**DESCRIPTION OF THE TASK**
Going through the entries below, find how many lines hold "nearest", then give that number alone.

**RECORD SET**
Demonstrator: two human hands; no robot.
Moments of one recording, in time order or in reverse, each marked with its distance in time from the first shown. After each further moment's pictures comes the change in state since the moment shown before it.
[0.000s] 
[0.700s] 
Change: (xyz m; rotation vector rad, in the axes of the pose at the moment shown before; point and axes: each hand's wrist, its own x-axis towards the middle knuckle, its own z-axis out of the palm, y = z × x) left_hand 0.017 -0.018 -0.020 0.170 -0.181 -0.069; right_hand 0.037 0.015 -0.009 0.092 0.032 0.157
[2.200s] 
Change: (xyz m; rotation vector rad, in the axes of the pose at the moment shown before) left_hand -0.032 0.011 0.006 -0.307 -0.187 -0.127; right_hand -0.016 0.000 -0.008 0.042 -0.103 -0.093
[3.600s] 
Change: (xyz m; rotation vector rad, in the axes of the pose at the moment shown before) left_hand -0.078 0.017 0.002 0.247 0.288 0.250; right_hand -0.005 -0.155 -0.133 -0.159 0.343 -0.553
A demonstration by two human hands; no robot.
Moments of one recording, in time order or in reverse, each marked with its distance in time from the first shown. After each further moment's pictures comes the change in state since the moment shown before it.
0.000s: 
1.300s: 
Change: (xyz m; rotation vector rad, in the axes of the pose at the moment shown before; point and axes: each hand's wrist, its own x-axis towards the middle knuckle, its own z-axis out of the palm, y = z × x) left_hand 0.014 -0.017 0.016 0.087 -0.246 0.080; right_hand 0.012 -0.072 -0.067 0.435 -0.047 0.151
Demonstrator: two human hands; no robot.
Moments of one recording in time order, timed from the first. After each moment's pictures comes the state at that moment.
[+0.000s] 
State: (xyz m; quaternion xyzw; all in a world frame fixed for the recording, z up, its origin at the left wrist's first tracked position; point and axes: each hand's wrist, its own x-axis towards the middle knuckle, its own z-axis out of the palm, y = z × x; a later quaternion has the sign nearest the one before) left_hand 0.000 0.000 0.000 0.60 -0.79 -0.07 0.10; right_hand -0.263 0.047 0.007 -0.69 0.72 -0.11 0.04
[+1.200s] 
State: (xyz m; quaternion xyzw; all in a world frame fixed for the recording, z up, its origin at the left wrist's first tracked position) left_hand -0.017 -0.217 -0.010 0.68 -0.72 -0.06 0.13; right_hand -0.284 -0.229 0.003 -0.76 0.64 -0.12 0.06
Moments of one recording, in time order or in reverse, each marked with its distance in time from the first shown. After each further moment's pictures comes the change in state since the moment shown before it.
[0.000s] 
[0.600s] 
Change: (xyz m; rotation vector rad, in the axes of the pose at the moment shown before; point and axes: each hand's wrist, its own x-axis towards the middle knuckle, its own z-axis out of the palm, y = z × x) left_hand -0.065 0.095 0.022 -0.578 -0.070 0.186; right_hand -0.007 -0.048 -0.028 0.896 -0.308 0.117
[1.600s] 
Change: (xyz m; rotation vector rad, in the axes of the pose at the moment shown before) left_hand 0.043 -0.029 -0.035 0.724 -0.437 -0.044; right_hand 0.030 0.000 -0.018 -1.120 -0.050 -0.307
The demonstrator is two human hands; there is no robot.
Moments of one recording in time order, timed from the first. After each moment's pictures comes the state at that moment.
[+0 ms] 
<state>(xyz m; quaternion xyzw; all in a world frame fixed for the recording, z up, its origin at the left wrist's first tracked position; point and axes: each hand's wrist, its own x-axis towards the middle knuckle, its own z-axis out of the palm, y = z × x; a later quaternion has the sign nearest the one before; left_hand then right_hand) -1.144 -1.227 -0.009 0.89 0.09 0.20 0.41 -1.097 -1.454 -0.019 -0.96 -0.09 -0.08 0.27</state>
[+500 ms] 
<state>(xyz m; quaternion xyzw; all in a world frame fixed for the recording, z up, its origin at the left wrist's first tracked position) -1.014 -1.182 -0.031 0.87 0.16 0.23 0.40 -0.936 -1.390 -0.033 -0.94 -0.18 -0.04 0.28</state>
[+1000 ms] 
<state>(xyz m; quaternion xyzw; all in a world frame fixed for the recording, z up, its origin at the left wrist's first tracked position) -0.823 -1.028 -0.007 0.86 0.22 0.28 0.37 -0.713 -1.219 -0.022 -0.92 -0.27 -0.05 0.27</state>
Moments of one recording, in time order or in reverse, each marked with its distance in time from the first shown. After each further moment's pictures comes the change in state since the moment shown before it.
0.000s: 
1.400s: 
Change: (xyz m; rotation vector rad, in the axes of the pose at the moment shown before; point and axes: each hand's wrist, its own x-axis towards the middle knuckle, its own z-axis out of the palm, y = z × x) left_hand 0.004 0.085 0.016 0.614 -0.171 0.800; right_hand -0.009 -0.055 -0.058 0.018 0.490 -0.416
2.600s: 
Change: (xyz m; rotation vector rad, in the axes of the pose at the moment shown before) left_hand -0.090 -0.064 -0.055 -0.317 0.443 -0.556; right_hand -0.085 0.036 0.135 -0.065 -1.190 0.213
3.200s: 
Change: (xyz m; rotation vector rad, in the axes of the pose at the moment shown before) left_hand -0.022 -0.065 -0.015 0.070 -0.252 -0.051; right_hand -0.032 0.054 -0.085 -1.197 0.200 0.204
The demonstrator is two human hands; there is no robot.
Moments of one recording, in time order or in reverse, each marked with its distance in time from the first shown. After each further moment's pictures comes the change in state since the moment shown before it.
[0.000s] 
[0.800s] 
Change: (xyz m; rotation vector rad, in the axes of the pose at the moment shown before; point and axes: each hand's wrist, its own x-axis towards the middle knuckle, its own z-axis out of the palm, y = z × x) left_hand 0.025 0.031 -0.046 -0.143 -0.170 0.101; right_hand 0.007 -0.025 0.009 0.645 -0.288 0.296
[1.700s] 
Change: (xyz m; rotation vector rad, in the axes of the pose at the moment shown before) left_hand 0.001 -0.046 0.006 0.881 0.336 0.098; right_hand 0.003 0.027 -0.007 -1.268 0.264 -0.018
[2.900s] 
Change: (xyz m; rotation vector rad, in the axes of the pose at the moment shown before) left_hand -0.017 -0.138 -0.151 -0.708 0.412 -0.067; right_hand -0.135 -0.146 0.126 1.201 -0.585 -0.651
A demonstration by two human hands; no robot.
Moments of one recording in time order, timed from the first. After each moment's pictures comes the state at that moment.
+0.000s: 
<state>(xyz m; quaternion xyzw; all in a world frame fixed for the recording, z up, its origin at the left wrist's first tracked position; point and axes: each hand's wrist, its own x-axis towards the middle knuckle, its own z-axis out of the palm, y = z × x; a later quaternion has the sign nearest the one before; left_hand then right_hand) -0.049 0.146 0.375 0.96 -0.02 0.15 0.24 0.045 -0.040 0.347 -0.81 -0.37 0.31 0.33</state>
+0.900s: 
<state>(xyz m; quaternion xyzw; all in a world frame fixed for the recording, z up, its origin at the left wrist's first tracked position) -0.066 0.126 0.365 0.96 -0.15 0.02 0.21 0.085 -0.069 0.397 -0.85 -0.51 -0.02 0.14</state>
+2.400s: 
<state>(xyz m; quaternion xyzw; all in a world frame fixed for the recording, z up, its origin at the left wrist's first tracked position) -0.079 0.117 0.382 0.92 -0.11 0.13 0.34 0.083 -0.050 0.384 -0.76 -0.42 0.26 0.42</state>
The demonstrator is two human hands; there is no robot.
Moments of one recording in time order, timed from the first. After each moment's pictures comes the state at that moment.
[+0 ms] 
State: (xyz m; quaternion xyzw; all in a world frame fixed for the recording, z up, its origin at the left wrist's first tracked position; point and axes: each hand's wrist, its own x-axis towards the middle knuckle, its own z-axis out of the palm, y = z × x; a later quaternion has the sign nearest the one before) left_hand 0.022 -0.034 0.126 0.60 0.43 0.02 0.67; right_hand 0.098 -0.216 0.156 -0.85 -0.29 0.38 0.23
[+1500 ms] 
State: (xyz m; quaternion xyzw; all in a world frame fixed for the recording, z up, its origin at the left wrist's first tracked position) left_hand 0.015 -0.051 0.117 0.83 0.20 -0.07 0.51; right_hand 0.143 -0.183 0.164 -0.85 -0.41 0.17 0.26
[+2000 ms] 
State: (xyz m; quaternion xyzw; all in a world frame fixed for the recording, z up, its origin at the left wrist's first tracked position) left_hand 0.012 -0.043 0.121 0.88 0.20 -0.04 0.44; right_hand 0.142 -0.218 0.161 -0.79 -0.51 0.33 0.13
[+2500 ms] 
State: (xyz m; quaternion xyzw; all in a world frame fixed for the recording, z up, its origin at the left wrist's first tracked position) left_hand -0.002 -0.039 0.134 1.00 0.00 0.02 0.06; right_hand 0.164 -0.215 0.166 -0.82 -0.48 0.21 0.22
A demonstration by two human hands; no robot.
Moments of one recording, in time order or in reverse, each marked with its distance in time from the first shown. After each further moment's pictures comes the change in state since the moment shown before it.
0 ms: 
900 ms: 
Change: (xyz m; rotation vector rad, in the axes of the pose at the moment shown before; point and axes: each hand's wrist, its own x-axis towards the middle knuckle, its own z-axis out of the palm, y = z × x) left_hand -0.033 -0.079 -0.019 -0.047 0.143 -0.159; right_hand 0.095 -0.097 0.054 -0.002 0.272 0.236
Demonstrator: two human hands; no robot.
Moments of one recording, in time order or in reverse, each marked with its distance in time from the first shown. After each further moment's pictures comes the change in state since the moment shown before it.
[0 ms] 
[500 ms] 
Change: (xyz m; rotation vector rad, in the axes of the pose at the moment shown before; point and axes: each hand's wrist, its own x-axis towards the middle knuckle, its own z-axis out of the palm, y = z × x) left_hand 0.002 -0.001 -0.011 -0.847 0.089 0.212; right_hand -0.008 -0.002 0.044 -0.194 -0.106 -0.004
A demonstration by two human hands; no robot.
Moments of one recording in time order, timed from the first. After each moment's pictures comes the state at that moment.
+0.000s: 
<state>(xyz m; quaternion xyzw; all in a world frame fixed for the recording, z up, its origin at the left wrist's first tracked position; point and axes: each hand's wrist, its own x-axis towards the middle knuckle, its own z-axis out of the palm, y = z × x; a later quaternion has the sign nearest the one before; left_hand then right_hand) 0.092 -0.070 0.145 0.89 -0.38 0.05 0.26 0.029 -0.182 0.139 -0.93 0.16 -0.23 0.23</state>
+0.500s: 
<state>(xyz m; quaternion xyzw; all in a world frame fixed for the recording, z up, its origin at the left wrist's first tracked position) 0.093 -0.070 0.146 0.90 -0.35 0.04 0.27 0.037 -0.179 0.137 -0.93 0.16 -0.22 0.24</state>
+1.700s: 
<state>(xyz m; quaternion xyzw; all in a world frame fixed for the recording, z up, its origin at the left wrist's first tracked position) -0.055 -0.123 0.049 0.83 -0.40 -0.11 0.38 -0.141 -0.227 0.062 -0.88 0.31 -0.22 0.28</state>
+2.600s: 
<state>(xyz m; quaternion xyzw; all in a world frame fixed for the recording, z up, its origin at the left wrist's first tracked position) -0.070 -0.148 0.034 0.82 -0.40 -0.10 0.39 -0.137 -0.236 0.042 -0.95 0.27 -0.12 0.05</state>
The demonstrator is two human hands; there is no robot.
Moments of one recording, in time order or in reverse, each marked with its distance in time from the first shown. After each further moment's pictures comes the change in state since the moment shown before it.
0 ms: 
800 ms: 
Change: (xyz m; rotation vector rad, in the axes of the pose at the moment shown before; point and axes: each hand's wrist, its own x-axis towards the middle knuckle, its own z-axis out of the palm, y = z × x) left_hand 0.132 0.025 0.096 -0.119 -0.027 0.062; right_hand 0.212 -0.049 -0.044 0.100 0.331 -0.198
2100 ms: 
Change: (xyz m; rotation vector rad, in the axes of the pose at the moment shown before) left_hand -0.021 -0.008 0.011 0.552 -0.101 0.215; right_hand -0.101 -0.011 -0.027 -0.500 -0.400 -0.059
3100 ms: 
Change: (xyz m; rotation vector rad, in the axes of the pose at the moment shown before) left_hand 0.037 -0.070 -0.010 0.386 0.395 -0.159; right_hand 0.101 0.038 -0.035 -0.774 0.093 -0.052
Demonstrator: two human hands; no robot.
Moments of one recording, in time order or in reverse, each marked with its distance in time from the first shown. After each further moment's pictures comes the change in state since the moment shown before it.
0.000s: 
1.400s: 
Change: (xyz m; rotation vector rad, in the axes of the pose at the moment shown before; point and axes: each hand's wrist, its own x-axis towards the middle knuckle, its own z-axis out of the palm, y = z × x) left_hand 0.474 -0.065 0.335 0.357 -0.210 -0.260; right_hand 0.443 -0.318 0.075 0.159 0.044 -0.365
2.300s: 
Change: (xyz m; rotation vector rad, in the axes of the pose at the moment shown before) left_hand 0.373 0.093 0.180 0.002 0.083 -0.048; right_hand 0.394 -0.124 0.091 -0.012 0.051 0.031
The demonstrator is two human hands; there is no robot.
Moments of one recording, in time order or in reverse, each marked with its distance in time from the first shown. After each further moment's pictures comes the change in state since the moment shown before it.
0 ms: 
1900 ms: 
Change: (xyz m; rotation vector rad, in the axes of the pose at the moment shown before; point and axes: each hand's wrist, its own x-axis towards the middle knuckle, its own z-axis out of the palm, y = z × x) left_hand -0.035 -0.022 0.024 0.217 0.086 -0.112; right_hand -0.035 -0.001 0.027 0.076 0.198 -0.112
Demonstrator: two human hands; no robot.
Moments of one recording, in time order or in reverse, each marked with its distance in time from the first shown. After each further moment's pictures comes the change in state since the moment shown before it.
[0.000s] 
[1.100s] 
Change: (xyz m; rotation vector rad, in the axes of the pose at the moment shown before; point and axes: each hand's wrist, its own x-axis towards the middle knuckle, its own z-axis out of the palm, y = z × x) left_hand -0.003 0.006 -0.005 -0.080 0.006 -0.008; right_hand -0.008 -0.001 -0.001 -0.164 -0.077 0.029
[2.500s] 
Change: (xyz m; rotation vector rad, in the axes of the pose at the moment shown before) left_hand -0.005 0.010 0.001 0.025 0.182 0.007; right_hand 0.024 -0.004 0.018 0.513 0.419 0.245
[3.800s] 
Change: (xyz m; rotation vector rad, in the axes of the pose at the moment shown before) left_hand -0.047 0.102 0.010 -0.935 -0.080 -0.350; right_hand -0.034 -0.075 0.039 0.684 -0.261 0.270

**FINISHED TASK**
5